→ **TASK INSTRUCTIONS**: Without changing a word, return the listing below, minus its images.

BEGIN DATA EXTRACT

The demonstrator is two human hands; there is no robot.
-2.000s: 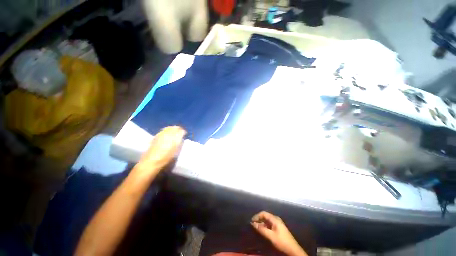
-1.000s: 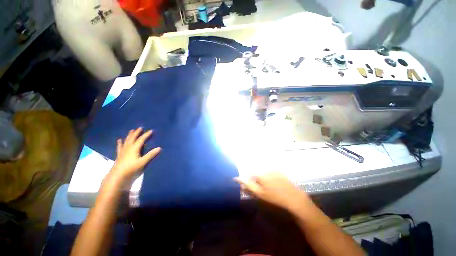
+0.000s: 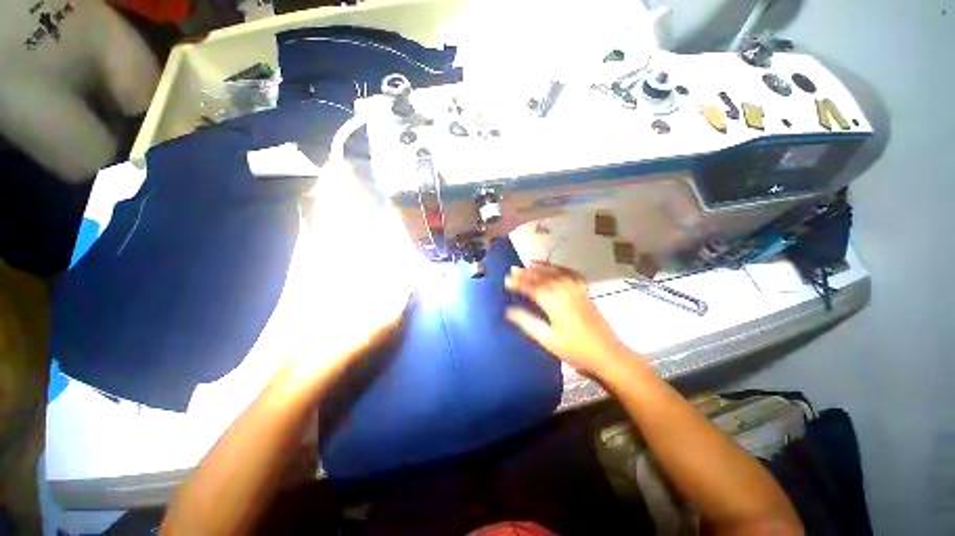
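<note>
A navy garment panel, bright blue under the lamp, lies beneath the sewing machine head and reaches down over the table's front edge. A thin seam or fold line runs along its middle. My right hand rests on the panel's right side, just right of the needle area, fingers spread. My left hand is at the panel's left side by the needle; lamp glare washes it out, so its fingers are not clear. The needle and presser foot are hard to make out in the glare.
Other navy panels lie at left, with a white scrap on them. A slim metal tool lies right of the needle. A cream tray is behind, a dress form at upper left, a dark clutter bundle at right.
One panel has moved from the table's left part to under the machine head. Both hands have moved up to the needle area. The view has shifted to the right.
</note>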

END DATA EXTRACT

→ **FINISHED TASK**:
The demonstrator is two human hands; there is no robot.
-2.000s: 
-1.000s: 
+0.000s: 
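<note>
A navy garment panel, bright blue under the lamp, lies beneath the sewing machine head and reaches down over the table's front edge. A thin seam or fold line runs along its middle. My right hand rests on the panel's right side, just right of the needle area, fingers spread. My left hand is at the panel's left side by the needle; lamp glare washes it out, so its fingers are not clear. The needle and presser foot are hard to make out in the glare.
Other navy panels lie at left, with a white scrap on them. A slim metal tool lies right of the needle. A cream tray is behind, a dress form at upper left, a dark clutter bundle at right.
One panel has moved from the table's left part to under the machine head. Both hands have moved up to the needle area. The view has shifted to the right.
</note>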

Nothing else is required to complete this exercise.